I’ve recently had an argument with an otherwise reasonable and very caring person.
She believes strongly that the unborn (including zygotes) should have rights that one and two year old children don’t have (and that one and two year old children should not have – according to her religion).
At the same time this person does not want moms to have prenatal care to make sure these babies are born healthy (if taxes pay for it).
For me, who for many years, has witnessed the toxic homes and terrible abuse of fifty children (as a volunteer Hennepin County CASA guardian ad-Litem) it is incomprehensible that anyone would not want babies and very young children to have basic healthcare once they are born.
Think what you might about the unborn, it seems only fair that a living breathing baby should have the right to basic health care (if only to continue breathing).

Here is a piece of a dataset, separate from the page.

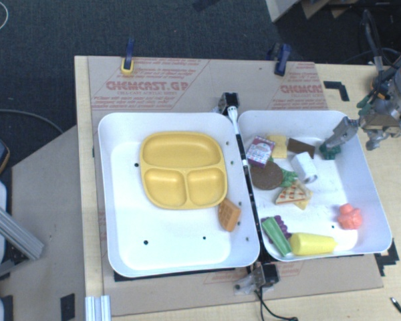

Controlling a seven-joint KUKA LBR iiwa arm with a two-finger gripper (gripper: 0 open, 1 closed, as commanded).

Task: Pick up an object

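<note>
My gripper (333, 146) hangs over the far right part of the right bin (367, 179), with its tip close to a brown block (301, 146) and a white cylinder (305, 167). Nothing visible is held in it. The same bin holds a purple-and-white packet (259, 150), a yellow cheese piece (279, 145), a round brown cookie (266, 176), a triangular waffle slice (293, 194), a pink-orange lump (349, 217), a green vegetable (275, 235) and a yellow piece (313, 244).
The left bin (120, 199) holds a yellow divided plate (184, 168) and a brown bread piece (229, 215) by its right wall. A black clip (229, 101) sits at the far end of the ridge between the bins. Clamps (127, 64) hold the cardboard's far edge.
</note>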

It is terrifically expensive to treat the chronic illness and behavioral problems that blossom out of children born into toxic and unhealthy circumstances where mom’s without parenting skills, or coping skills, eat poorly, drink excessively and often have serious mental health issues. Many of the moms I’ve known from child protection were the fourth or fifth generation of abused girls having their own families of abused children. Without help from the community, their children never break out of toxic birth home environments and never learn the skills they need to live a productive life.

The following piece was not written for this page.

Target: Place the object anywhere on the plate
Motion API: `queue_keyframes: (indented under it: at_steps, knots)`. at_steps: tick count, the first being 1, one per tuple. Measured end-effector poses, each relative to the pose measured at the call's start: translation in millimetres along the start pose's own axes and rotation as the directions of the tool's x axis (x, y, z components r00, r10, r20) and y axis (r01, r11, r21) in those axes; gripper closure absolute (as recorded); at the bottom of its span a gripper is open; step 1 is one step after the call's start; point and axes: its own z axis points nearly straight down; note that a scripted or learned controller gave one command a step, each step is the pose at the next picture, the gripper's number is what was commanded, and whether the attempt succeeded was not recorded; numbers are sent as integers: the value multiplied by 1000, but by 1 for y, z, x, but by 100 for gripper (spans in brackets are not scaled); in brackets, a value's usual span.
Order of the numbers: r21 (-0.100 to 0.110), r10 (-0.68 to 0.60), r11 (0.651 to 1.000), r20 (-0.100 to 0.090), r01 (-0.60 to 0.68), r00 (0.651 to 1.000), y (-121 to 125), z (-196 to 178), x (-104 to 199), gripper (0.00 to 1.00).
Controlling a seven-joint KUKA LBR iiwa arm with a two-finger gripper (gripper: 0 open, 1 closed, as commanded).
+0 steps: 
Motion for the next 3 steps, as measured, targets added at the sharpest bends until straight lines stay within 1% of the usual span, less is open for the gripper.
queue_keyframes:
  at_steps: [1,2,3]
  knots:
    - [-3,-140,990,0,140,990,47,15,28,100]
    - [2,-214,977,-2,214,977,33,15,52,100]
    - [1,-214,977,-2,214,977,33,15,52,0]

Crisis nurseries and subsidized quality daycare make up for some of the problems these children live with in the home. Coping skills are not delivered by the stork but they can be gleaned from other care providers (if the community reaches out).
In my lengthy Protestant upbringing, I can only remember a Jesus that wanted to provide for the weakest and most vulnerable among us – especially children.
In my research for this short piece I have delved deeply in the search for a major religion that abandons the needs of children, but have not been able to find one.
If you know of one, would you make me aware of it? And to pose the question I think should be asked of this otherwise fine person, just what would Jesus do?
I’m betting that he would error on the side of providing more and not fewer services to both the born and the unborn, and that he would not politicize children’s well-being.